I want to get out my meter to see how close I am to correct with my gains. 

I know jl lists there amps voltage out put to set gains 

What was that formula?


----------



## basshead (Sep 12, 2008)

Volts x Volts
Divided by Ohms

This will give you the watts

Is that what you looking for?

If you want the volts for x watts then it is:

Square root (watt x ohms)


----------



## diatribe (Aug 11, 2008)

Do you have JL amps? If not, its going to be impossible to set gains on voltage.

JL amps are regulated, so they will send a steady voltage at an impedance level.

Many other amps are not regulated and their voltage may vary wildly. Especially if you don't have an oscilloscope to find the amps clipping voltage.


----------



## JAX (Jun 2, 2006)

??

People set the gains with meters all the time.

if I knew the max ability of the amps output at rated output then why wouldnt I be able to run a sine wave to it and see how close I am ?

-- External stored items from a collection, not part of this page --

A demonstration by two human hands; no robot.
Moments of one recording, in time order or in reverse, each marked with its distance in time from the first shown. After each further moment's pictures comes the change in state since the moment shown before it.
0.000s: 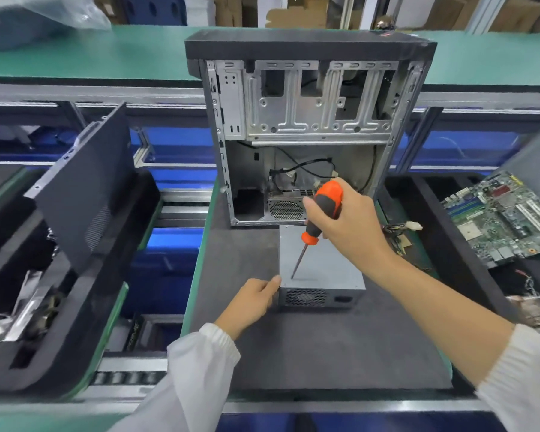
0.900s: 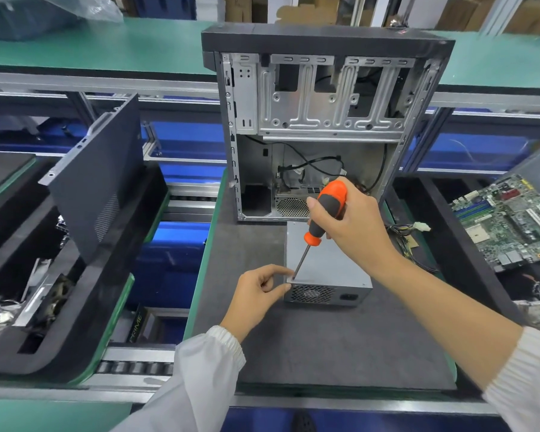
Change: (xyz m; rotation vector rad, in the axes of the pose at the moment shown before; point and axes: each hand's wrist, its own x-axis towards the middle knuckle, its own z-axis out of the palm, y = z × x) left_hand -0.006 -0.013 0.000 -0.039 0.261 0.433; right_hand -0.005 -0.002 0.009 0.017 -0.030 -0.062
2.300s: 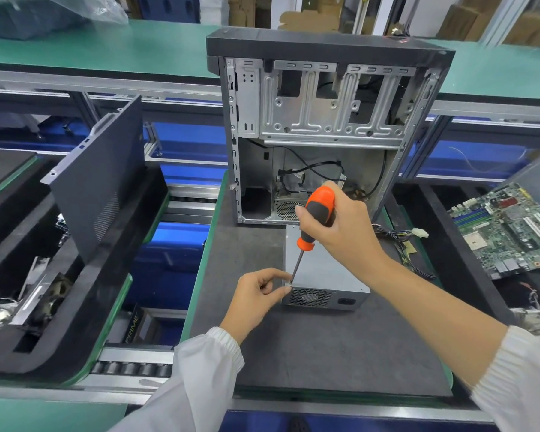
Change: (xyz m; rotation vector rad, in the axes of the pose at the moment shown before) left_hand 0.001 -0.002 0.003 -0.035 0.007 -0.030; right_hand 0.001 -0.007 0.005 0.004 -0.072 -0.098
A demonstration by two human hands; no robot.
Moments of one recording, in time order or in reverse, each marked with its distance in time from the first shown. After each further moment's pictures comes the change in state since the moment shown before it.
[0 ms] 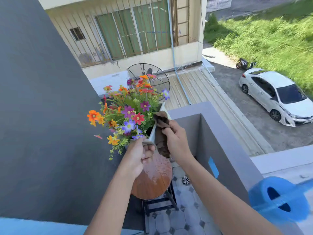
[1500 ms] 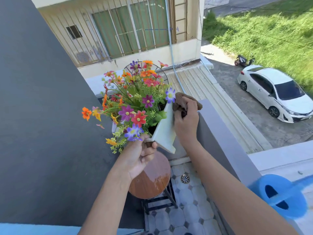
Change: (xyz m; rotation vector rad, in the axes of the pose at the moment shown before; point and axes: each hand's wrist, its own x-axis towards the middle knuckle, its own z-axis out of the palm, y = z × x) left_hand -0.018 0.012 0.012 -0.114 -0.231 -0.058; right_hand 0.056 0.003 -0.033 -0.329 0.404 -0.378
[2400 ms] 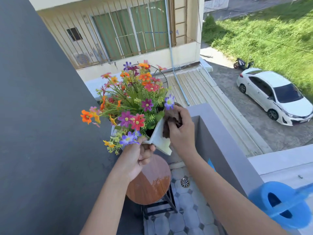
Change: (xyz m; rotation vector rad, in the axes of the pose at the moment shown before) left_hand 0.011 0.009 -0.004 0.152 0.064 0.077; right_hand -0.020 -0.027 0.000 0.141 -0.131 0.033
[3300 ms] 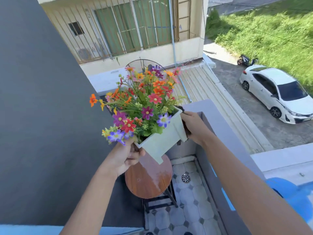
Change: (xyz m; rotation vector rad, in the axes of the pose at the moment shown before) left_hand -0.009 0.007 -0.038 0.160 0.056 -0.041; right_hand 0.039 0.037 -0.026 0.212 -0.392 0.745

I know with music it would be different and vary with peaks.


----------



## basshead (Sep 12, 2008)

diatribe said:


> Do you have JL amps? If not, its going to be impossible to set gains on voltage.
> 
> JL amps are regulated, so they will send a steady voltage at an impedance level.
> 
> Many other amps are not regulated and their voltage may vary wildly. Especially if you don't have an oscilloscope to find the amps clipping voltage.


Regulated or not the output voltage is always the same whatever the load (within limits). Current draw will change but voltage will not.

100w output on a 4ohms load mean 20V and 5A draw
200w output on a 2ohms load mean 20V but a 10A draw


----------



## minbari (Mar 3, 2011)

go crazy 

Ohm's Law Calculators

its the very last one. put in your wattage and ohm load and it will spit out voltage.


----------



## JAX (Jun 2, 2006)

thanks!


----------